■ **Task**:
When you copy the material below, keep every line exact and leave each picture out.

■ **Collected data**:
▼▼▼

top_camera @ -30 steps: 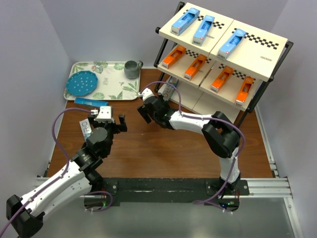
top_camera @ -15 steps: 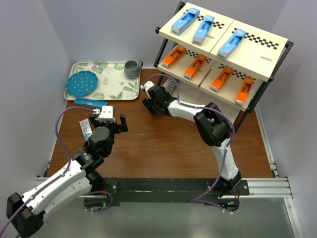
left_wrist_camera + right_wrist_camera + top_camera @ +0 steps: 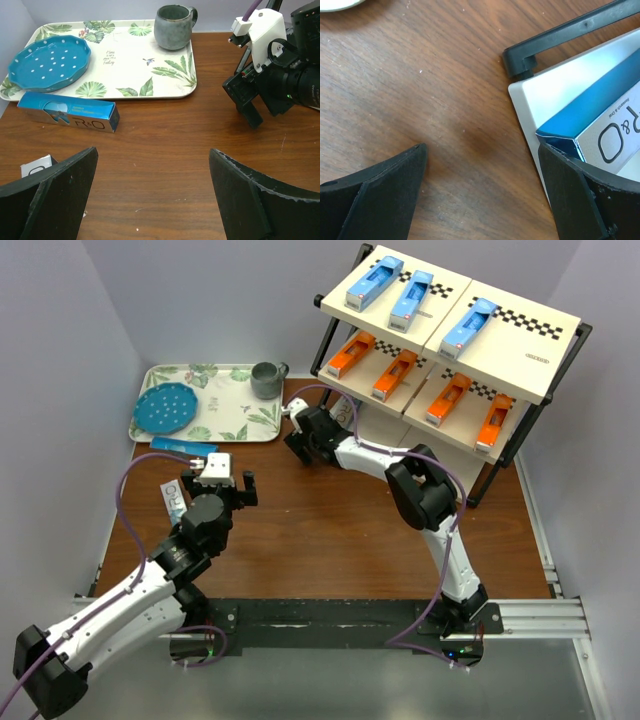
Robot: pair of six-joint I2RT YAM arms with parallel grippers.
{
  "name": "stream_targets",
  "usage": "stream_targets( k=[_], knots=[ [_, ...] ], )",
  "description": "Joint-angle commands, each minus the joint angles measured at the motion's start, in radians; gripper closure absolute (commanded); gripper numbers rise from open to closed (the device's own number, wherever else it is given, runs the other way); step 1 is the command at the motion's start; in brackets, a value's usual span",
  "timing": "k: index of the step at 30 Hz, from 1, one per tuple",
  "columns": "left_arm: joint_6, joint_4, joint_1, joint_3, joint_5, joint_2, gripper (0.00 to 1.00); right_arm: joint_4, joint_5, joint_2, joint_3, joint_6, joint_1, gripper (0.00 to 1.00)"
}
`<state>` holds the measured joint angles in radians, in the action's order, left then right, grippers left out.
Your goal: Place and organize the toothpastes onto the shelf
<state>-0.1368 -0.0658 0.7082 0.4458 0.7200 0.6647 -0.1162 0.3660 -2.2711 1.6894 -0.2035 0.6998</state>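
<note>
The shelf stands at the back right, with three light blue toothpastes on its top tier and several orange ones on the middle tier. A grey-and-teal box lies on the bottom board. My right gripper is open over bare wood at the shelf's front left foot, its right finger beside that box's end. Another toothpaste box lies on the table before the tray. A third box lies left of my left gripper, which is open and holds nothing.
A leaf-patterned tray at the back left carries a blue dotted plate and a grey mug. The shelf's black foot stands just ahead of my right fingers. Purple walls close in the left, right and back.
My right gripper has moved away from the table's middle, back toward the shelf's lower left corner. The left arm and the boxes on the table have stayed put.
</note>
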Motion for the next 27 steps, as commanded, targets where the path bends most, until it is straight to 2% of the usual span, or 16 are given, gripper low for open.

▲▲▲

■ **The completed task**:
top_camera @ -30 steps: 
top_camera @ -15 steps: 
left_wrist_camera + right_wrist_camera + top_camera @ +0 steps: 
Robot: pair of six-joint I2RT YAM arms with parallel grippers.
{
  "name": "stream_targets",
  "usage": "stream_targets( k=[_], knots=[ [_, ...] ], )",
  "description": "Joint-angle commands, each minus the joint angles measured at the motion's start, in radians; gripper closure absolute (commanded); gripper numbers rise from open to closed (the device's own number, wherever else it is given, runs the other way); step 1 is the command at the motion's start; in brackets, a value's usual span",
  "timing": "k: index of the step at 30 Hz, from 1, one per tuple",
  "columns": "left_arm: joint_6, joint_4, joint_1, joint_3, joint_5, joint_2, gripper (0.00 to 1.00); right_arm: joint_4, joint_5, joint_2, joint_3, joint_6, joint_1, gripper (0.00 to 1.00)"
}
`<state>` holds the measured joint angles in radians, in the action's order, left then right, grippers left out.
Your goal: Place and organize the toothpastes onto the shelf
<state>-0.1368 -0.0658 0.7082 0.4458 0.7200 0.6647 -0.1162 0.3660 -2.2711 1.6894 -0.2035 0.6998</state>
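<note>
The shelf stands at the back right, with three light blue toothpastes on its top tier and several orange ones on the middle tier. A grey-and-teal box lies on the bottom board. My right gripper is open over bare wood at the shelf's front left foot, its right finger beside that box's end. Another toothpaste box lies on the table before the tray. A third box lies left of my left gripper, which is open and holds nothing.
A leaf-patterned tray at the back left carries a blue dotted plate and a grey mug. The shelf's black foot stands just ahead of my right fingers. Purple walls close in the left, right and back.
My right gripper has moved away from the table's middle, back toward the shelf's lower left corner. The left arm and the boxes on the table have stayed put.
</note>
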Motion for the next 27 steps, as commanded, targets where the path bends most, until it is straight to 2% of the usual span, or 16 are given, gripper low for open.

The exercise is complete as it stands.